Knowing Cognitive Computing

Cognitive computing is the tech industry’s latest ‘it’ thing. Not just within the Big Data world, but also outside that realm.

The virtues and drawbacks of cognitive computing are being discussed in mainstream television, newspapers, magazines and blogs, with questions like: What will it bring, what will be the effect on our jobs, and how we make decisions.

But what is cognitive computing and how can it be used in the organization? “Cognitive computing offers fundamental differences in how systems are built and interact with humans. Cognitive-based systems, such as IBM Watson, are able to build knowledge and learn, understand natural language, and reason and interact more naturally with human beings than traditional systems.”

What will you do with cognitive computing?

What can you do with cognitive computing? Or better: what will you do with cognitive computing?

Let me give two examples of how companies are using IBM Watson’s cognitive capabilities:

eyeQ specializes in digital content presentation at the point of sale; they use Watson to help customers make onsite product selection decisions. Their recommendations are based on analysis of the shoppers’ age, gender, and personality based on their Twitter feed.

Sellpoints (noticed) that 69% of consumers use search engines to make purchase decisions, but they drop off rapidly with each additional step (click) in the process. By searching on intent rather than simply by keyword matching, they reduce the number of steps and thus increase sales.

In addition to the above, IBM has put Watson to use for oncology, or general health, where it helps doctors diagnose patients and propose treatment plans. It will in the near future help lawyers find applicable texts and jurisdiction for their cases. It can help you improve your customer engagements with automated self-service Question-and-Answer applications.

All these and other applications take unstructured documents, websites, blog posts, books and so on as their source base of knowledge, or corpus.

This implies that knowledge is captured from all sorts of documents in an orderly manner, and that the knowledge base should be complete, or as complete, as can be. That’s one of the reasons that cognitive products find their first use in sectors where completeness of information is necessary to be compliant. And knowledge is mostly recorded in documents. Medicine and law are good examples of these kind of sectors.

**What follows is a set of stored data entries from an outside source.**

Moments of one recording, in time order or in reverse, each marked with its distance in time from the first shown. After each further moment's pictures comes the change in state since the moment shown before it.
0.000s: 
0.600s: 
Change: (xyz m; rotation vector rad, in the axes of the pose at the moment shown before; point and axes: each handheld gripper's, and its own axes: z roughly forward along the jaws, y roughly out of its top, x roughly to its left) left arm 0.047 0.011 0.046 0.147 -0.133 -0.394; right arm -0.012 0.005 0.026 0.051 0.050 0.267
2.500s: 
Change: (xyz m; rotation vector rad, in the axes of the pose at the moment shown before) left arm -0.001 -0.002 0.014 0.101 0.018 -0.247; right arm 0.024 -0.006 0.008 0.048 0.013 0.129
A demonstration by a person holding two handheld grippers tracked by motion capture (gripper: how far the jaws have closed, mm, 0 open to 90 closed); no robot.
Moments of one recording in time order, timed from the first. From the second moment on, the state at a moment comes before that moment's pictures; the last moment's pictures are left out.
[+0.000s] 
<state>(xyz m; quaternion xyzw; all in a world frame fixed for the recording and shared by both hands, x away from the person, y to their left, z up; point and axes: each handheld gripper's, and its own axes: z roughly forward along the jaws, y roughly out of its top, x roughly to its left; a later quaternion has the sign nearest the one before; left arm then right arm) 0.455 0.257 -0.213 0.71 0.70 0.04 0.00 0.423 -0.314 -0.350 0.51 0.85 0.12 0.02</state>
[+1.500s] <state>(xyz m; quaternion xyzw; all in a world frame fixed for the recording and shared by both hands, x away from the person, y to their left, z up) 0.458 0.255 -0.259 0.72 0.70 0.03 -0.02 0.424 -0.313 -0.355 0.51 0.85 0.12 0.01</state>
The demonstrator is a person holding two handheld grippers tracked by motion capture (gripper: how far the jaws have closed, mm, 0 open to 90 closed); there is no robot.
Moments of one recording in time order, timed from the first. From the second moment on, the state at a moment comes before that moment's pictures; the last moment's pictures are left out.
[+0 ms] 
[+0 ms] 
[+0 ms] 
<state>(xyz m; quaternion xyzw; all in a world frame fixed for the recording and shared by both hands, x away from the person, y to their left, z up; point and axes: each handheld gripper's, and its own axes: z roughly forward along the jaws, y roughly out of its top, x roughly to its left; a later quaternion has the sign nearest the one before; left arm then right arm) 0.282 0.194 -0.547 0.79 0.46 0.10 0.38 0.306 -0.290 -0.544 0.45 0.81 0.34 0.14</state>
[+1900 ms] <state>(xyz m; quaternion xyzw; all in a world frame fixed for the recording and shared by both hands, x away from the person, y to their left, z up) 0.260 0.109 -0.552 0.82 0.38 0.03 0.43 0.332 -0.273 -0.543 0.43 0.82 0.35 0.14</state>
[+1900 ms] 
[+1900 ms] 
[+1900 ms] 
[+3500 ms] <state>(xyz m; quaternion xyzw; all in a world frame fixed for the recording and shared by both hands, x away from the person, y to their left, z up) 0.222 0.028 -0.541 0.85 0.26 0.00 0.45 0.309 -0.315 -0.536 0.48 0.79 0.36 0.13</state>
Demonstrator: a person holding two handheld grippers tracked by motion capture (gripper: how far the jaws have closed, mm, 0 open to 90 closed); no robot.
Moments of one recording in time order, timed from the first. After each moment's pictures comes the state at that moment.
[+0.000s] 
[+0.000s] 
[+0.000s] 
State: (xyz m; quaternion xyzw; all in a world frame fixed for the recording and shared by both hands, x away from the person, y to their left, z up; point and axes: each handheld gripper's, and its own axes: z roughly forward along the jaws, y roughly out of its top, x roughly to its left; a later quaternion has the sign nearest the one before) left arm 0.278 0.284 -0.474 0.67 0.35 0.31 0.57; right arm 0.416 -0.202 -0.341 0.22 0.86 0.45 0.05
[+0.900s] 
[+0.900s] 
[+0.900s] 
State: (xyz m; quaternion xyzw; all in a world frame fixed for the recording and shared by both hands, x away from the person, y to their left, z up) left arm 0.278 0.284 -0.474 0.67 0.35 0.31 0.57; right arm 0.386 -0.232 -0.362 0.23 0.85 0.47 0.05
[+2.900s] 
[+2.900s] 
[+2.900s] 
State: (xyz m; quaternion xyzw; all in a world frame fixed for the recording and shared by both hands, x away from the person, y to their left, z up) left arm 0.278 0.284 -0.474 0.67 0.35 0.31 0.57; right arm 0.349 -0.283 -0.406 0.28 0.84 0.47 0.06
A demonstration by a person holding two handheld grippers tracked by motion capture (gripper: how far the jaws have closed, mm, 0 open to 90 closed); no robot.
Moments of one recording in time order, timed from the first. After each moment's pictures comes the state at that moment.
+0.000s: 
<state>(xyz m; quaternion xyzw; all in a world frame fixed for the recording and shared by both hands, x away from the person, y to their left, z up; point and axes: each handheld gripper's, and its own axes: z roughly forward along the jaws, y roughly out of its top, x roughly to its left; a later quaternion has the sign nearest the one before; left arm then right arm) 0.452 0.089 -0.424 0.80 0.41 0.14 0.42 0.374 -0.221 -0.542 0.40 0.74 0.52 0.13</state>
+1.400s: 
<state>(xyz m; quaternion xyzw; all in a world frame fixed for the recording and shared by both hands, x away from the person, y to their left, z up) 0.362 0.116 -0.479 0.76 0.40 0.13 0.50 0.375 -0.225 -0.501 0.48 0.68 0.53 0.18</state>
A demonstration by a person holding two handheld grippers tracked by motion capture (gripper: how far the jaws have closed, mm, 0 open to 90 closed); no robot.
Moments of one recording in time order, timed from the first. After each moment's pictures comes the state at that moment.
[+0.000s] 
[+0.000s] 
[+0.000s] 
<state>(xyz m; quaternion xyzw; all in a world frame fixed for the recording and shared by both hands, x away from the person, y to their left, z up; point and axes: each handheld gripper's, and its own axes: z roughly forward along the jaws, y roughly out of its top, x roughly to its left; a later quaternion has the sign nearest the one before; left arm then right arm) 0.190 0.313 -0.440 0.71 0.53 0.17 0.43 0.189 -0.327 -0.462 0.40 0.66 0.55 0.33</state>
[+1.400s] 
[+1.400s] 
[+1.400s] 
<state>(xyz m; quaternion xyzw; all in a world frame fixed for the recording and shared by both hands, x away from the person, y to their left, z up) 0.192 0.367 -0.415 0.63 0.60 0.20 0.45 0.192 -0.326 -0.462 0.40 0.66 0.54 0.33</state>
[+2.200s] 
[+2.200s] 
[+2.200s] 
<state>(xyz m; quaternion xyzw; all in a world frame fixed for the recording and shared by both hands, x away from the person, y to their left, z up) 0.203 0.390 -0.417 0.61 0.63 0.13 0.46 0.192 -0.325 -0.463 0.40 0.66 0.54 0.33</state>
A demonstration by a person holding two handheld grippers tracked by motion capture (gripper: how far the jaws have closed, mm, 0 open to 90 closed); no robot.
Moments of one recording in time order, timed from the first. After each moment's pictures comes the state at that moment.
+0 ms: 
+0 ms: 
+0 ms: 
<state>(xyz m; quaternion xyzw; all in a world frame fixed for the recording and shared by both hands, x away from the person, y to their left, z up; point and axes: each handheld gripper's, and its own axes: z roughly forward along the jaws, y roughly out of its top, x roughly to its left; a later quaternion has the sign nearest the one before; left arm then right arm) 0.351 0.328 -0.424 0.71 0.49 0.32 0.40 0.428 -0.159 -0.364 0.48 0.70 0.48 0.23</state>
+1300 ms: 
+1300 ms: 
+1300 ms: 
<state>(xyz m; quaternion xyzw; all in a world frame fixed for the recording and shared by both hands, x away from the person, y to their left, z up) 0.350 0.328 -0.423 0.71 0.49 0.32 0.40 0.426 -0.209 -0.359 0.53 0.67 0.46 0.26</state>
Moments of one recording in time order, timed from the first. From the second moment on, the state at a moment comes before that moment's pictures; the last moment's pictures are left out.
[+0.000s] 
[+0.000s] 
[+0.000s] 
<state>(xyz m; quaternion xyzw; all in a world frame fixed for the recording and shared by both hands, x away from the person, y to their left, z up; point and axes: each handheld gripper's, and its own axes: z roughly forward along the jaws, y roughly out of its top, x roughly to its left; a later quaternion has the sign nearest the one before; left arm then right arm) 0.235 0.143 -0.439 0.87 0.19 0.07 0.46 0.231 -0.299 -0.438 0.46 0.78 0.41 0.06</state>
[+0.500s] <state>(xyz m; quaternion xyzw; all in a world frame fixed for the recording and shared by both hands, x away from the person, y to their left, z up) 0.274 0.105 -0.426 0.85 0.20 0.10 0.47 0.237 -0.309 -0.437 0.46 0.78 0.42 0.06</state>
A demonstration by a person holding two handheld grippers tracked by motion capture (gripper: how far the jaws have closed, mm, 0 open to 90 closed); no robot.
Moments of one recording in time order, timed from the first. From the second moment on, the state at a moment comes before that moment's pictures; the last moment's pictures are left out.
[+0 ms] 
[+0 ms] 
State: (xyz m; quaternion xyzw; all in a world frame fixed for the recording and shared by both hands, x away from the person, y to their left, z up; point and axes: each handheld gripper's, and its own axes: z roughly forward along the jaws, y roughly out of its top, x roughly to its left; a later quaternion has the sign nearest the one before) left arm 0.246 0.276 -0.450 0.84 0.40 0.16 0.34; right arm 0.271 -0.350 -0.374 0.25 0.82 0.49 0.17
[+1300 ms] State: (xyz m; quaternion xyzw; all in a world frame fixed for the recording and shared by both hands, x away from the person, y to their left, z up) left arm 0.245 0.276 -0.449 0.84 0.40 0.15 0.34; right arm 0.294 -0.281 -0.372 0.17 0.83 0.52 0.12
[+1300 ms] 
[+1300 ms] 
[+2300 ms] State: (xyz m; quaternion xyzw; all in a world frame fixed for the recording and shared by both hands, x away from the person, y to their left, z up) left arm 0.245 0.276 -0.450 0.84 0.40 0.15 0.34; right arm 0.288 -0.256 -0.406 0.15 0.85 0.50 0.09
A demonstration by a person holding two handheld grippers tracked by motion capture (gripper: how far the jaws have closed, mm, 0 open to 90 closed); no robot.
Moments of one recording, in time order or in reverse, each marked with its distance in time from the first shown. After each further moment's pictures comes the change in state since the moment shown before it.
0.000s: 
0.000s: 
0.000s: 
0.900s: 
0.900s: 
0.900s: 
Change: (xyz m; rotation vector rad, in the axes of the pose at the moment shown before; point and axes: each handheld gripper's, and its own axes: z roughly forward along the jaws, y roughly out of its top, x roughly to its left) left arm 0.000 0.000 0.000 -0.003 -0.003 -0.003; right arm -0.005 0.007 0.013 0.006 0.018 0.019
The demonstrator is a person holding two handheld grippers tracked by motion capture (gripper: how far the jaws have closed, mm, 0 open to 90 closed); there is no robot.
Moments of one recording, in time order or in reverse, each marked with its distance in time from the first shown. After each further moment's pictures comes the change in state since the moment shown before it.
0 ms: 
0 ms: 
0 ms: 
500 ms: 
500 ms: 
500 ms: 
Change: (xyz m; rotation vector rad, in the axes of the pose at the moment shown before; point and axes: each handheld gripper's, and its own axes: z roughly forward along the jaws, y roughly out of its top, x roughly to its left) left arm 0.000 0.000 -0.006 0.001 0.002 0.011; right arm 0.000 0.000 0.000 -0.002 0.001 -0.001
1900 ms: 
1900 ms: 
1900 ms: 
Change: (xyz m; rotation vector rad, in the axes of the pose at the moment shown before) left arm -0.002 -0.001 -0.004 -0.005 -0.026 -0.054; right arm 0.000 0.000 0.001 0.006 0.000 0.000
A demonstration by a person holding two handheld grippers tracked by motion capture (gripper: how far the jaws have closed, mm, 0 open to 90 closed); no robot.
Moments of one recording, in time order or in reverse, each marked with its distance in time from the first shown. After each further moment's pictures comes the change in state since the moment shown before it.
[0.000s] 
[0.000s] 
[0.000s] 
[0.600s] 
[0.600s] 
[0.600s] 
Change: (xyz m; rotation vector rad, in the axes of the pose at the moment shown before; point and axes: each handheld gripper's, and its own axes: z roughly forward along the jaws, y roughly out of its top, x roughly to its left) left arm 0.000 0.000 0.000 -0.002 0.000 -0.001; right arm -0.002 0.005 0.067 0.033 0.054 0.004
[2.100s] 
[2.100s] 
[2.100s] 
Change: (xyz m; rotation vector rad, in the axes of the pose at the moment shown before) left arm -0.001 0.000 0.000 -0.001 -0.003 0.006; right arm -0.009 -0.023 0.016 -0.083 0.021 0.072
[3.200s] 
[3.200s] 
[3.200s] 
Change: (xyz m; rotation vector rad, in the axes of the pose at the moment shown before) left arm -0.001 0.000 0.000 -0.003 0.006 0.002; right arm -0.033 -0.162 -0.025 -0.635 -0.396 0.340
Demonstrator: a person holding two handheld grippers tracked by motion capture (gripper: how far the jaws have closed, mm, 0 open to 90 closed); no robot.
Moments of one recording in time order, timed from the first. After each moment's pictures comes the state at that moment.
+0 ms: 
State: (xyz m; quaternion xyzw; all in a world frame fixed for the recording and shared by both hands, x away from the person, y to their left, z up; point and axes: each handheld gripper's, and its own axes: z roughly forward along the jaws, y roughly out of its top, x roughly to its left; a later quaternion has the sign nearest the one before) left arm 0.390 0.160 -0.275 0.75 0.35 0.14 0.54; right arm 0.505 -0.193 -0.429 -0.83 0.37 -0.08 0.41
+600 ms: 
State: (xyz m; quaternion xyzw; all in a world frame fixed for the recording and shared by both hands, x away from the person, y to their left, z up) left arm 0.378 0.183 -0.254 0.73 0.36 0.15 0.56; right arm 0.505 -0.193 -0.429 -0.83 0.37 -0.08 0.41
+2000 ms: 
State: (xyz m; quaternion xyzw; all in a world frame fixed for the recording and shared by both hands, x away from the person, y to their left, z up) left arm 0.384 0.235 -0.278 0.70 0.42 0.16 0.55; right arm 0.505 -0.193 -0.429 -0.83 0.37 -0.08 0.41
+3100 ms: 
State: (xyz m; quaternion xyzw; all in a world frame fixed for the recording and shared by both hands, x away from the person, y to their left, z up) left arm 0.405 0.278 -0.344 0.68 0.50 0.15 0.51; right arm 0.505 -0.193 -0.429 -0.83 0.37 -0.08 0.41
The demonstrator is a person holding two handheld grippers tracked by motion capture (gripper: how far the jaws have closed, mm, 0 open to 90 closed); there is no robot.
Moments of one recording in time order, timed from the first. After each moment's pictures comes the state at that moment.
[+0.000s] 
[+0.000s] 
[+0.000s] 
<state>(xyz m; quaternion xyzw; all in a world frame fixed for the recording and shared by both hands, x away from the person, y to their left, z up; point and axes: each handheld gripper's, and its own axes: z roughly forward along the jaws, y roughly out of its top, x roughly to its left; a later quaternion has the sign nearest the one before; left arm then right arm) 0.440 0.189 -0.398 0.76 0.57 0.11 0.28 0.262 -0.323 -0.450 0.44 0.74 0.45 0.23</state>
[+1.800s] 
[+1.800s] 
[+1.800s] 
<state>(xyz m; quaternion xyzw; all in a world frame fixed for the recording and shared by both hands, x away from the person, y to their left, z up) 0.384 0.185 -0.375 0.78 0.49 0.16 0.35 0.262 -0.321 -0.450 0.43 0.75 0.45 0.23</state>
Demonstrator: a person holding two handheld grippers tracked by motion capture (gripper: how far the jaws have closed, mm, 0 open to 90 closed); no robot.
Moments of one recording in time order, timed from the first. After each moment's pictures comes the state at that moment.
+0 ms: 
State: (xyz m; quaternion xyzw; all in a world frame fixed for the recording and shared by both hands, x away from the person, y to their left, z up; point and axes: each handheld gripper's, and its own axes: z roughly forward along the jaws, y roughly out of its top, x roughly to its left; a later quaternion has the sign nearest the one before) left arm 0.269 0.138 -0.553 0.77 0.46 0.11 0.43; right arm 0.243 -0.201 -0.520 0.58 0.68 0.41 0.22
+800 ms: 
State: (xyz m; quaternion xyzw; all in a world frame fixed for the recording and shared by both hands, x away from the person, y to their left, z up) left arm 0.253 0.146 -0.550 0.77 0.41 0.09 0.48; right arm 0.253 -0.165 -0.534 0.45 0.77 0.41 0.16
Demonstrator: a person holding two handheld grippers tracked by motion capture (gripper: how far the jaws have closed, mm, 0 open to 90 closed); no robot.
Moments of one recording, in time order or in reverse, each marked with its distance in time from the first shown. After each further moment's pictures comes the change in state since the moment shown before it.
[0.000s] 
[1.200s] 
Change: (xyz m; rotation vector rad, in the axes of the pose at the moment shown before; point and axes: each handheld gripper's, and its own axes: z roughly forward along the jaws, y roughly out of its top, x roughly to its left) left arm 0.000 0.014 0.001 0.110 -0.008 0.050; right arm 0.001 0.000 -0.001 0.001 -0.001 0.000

Based on this corpus of knowledge, and the processing power to know and interpret all the information at hand, Watson and other cognitive systems can give you more complete and relevant answers than a human being, or through discovery by any advanced search engine, 24/7, and almost anywhere, with an Internet connection.

At this moment, oncologists rate computer expertise between an “assistant” and a “fellow expert”. But as IBM Watson learns on the job, these ratings will improve.

Better decisions

Computers can make increasingly better decisions, often even better than humans. But, will the person allow that? According to research by the Dutch company Motivaction 75 percent want to stay in control, 20 percent will occasionally have computers decide some things and only 5 percent would leave all decisions to computers.

Only when we acknowledge that humans are fallible and cannot, by nature, know everything, we can start to benefit from this new type of computing. Experts and professionals know they don’t know everything and are struggling to get to know what they don’t know:

“The professionals don’t know what they need to know. For instance, even attorneys that specialize don’t know the majority of the laws that define their specialty, let alone all of them. At the core of the IBM Watson effort and its general analytics push is to fix that problem. The time is coming when any professional that doesn’t have access to, and knowhow to use a tool like Watson will have inadequate skills to gain employment in the developed world.”

But first, you have to be aware of the value of this knowledge for your organization. That this knowledge is constantly changing and you and your employees have to learn constantly to keep up; at the same time being aware that you still don’t know enough. When your organization is focused on adding value based on knowledge, cognitive computing will give you a competitive edge.

You don’t have to be a research institute to work with knowledge. When you’re a retailer, cognitive computing will help you understand and communicate with your customers. In oil and gas exploration, it helps companies decide where to drill. It can assist lawyers in building legal arguments and police detectives in solving cold cases. Almost all organizations today use knowledge. Using knowledge from unstructured sources in and outside the organization will open new opportunities.

Cognitive computing can provide you with an unparalleled opportunity to leverage information and learning, to both grow your profits and provide value added services.

The question is not what can cognitive computing do, but rather how will you put cognitive computing to work for you.